Effectiveness was measured by the mean change in Clinical Disease Activity Index (CDAI) scores at 6 and 12 months; safety was observed for approximately 1 year. Patients included in the study had a mean baseline CDAI score of greater 22, which is indicative of increased disease activity.

Primary endpoint was the percentage of patients with an infusion reaction and secondary endpoint included mean change in CDAI.

The study population included 685 patients, 420 (61%) received IV golimumab and MTX during the study and 265 (39%) received IV golimumab alone after enrollment. A total of 63% of patients receiving golimumab and MTX and 72% of those receiving golimumab alone discontinued participation in the study.

With regard to dosing, concomitant MTX use was defined as the administration of MTX at any time during or after week 0. Dosing for golimumab was 2 mg/kg infused over a period of 30 minutes at weeks 0 and 4, and every 8 weeks thereafter with concomitant MTX.

Patients receiving treatment with golimumab plus MTX vs golimumab alone had a shorter mean disease duration (8.7 vs 10.0 years).

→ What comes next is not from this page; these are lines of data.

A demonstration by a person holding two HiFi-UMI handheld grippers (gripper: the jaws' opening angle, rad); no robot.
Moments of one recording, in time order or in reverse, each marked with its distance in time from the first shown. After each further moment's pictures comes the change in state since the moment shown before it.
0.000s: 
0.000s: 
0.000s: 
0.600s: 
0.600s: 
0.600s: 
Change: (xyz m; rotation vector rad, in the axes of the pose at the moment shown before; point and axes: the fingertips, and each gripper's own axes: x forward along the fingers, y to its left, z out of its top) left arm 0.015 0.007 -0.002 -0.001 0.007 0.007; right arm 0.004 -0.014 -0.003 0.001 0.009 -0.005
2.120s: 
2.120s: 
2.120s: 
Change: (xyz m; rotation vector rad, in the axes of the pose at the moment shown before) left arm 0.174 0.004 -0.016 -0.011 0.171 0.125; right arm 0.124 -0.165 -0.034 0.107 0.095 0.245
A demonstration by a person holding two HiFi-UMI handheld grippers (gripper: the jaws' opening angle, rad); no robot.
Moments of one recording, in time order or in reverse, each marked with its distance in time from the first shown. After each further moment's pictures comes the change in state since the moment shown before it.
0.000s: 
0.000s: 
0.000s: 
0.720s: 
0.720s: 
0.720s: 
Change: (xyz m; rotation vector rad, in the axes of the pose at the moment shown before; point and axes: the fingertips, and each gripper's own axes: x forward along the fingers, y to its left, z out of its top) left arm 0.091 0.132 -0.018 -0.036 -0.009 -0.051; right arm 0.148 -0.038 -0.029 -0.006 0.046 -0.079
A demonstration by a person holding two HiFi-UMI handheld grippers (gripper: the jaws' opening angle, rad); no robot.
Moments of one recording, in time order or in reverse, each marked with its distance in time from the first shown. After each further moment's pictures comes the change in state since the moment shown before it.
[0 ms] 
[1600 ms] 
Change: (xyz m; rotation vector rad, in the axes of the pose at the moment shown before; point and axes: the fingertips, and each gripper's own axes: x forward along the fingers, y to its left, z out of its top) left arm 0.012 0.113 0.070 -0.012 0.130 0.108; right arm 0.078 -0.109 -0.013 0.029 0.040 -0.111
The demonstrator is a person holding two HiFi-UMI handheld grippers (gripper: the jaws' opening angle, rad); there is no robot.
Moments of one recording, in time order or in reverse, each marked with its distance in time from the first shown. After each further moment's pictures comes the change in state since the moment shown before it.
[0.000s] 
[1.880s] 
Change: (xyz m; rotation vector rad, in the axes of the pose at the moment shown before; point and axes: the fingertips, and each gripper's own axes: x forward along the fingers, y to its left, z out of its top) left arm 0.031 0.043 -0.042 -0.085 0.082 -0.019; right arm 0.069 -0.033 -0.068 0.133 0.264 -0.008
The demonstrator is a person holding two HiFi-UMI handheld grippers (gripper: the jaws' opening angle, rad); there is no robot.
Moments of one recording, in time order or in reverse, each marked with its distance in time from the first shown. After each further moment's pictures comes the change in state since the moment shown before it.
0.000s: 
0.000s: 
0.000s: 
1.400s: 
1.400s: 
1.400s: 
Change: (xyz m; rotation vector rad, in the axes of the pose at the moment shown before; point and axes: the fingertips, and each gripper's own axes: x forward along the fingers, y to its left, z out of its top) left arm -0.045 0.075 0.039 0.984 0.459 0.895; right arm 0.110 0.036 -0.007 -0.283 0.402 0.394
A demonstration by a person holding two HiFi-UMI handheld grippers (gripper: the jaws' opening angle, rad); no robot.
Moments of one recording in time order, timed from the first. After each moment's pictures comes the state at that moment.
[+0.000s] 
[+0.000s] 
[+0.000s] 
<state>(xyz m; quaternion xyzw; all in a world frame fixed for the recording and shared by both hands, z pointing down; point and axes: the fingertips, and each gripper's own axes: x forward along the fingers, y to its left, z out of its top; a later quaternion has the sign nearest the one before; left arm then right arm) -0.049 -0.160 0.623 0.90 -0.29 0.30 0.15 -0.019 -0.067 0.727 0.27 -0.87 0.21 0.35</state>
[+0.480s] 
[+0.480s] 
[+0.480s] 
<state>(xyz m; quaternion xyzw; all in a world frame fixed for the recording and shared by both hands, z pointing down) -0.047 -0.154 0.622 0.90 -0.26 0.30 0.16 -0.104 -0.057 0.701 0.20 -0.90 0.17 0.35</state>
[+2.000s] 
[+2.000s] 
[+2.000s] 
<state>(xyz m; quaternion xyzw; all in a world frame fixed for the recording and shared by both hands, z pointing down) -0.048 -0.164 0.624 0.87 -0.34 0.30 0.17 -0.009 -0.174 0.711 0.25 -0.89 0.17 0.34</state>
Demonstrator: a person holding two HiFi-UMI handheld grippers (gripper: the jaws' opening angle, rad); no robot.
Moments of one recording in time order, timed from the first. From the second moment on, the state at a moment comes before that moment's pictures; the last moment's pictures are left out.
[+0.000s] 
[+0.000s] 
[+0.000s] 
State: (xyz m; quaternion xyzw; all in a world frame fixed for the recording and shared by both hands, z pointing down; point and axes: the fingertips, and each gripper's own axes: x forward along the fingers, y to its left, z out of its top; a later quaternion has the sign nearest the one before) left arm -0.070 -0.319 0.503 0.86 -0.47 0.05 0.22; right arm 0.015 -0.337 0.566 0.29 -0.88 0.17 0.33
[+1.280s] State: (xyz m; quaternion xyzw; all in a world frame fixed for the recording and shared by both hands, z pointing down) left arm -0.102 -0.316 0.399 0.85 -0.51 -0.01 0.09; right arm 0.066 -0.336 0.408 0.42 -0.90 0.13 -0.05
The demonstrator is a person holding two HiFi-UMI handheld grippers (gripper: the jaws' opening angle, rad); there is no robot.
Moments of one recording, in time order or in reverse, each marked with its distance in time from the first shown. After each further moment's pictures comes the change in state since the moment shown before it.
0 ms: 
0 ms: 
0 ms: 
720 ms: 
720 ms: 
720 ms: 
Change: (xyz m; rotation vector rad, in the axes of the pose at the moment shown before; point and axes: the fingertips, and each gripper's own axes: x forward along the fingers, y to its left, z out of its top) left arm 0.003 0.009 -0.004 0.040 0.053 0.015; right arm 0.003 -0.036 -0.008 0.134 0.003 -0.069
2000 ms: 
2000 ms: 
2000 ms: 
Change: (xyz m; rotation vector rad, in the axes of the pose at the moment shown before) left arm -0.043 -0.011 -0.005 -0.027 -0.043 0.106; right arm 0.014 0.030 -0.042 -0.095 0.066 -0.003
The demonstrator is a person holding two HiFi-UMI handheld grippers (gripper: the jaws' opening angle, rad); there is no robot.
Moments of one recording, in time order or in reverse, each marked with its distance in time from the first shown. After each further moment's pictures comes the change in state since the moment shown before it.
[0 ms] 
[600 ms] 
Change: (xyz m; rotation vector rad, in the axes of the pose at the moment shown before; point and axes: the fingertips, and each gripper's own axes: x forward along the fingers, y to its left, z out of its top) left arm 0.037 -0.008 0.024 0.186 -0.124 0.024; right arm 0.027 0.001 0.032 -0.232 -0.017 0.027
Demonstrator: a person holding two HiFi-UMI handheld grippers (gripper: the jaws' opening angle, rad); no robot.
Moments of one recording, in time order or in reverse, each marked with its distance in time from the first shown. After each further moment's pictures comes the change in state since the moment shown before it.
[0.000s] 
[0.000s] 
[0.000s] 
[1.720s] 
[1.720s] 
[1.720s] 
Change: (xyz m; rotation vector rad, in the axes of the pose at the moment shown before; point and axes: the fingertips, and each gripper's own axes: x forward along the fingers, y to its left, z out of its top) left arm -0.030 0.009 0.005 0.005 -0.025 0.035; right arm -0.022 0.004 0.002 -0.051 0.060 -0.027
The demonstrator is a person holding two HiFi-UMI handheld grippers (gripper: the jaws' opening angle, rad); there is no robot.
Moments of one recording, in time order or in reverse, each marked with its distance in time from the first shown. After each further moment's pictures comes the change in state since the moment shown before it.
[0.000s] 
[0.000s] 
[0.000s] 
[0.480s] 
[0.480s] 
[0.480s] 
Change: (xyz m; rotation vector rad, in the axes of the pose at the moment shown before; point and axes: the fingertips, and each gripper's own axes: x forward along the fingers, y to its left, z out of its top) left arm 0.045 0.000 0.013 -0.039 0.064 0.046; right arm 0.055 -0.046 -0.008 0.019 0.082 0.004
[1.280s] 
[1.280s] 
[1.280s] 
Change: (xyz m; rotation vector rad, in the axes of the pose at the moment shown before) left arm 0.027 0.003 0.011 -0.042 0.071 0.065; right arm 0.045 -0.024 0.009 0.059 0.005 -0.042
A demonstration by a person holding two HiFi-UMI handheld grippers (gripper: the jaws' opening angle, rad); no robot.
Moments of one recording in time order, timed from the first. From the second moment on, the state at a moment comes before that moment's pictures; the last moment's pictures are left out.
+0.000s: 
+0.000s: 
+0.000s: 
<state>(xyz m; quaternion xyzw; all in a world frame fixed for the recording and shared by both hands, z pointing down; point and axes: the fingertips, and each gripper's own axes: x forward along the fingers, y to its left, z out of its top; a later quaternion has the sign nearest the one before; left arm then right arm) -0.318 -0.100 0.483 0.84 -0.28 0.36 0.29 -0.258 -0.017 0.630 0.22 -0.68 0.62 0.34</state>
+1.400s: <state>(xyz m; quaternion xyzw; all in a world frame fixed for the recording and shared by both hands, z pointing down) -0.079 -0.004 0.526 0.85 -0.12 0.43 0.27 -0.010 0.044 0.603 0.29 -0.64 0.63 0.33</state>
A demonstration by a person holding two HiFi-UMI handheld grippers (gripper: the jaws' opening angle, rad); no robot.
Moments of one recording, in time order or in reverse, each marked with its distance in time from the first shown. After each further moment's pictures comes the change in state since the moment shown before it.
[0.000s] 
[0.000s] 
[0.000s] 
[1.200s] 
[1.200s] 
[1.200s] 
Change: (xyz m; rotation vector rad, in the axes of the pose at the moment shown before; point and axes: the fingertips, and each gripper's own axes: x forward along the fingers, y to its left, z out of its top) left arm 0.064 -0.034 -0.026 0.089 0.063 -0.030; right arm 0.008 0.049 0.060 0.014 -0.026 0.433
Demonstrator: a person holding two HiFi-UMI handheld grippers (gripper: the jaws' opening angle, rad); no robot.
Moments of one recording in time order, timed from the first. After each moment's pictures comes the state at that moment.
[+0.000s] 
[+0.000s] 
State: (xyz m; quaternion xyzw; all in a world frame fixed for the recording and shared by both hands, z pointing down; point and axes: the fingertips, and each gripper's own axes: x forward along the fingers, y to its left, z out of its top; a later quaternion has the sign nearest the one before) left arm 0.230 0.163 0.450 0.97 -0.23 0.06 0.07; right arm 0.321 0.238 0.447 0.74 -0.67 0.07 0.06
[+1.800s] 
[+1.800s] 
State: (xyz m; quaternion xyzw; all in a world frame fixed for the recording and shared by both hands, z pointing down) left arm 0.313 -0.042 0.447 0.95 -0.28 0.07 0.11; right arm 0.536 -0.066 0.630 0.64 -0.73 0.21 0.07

Overall, the baseline CDAI scores with golimumab plus MTX and golimumab without MTX were comparable (30.8±15.1 and 32.6±15.4). In addition, the changes from baseline CDAI scores at both 6 and 12 months were also similar between the 2 groups. The group receiving golimumab plus MTX experiencing a change of -10.2±14.2 and -10.8±13.8, respectively. The group receiving golimumab alone experienced a change of -9.6±12.9 and -9.9±13.1 at 6 and 12 months, respectively.

Golimumab plus MTX was associated with a lower incidence of infusion reactions (2.1 per 100/patient-years [PY]; 95% CI, 1.1-3.6 per 100/PY) than that of golimumab alone (5.1 PY; 95% CI, 2.9-8.3 PY).

Infections were the most commonly reported adverse event (AEs), with the most common reasons for treatment discontinuation being AEs (9.3% for golimumab plus MTX and 12.5% for golimumab alone) and lack of efficacy (27.1% for golimumab plus MTX and 32.1% for golimumab alone).

The AWARE study had limitations, including the open-label design, the post hoc analyses being exploratory, and the inability to compare the safety and effectiveness of golimumab with and without MTX. Another major limitation of the study was the high treatment discontinuation rates seen among both groups.

The study authors concluded, “The real-world data presented here may assist healthcare providers and patients with RA in making informed treatment decisions.”

Disclosure: This research was supported by Janssen Scientific Affairs, LLC. Multiple study authors have declared affiliations with biotech, pharmaceutical, and/or device companies. Please see the original reference for a full list of authors’ disclosures.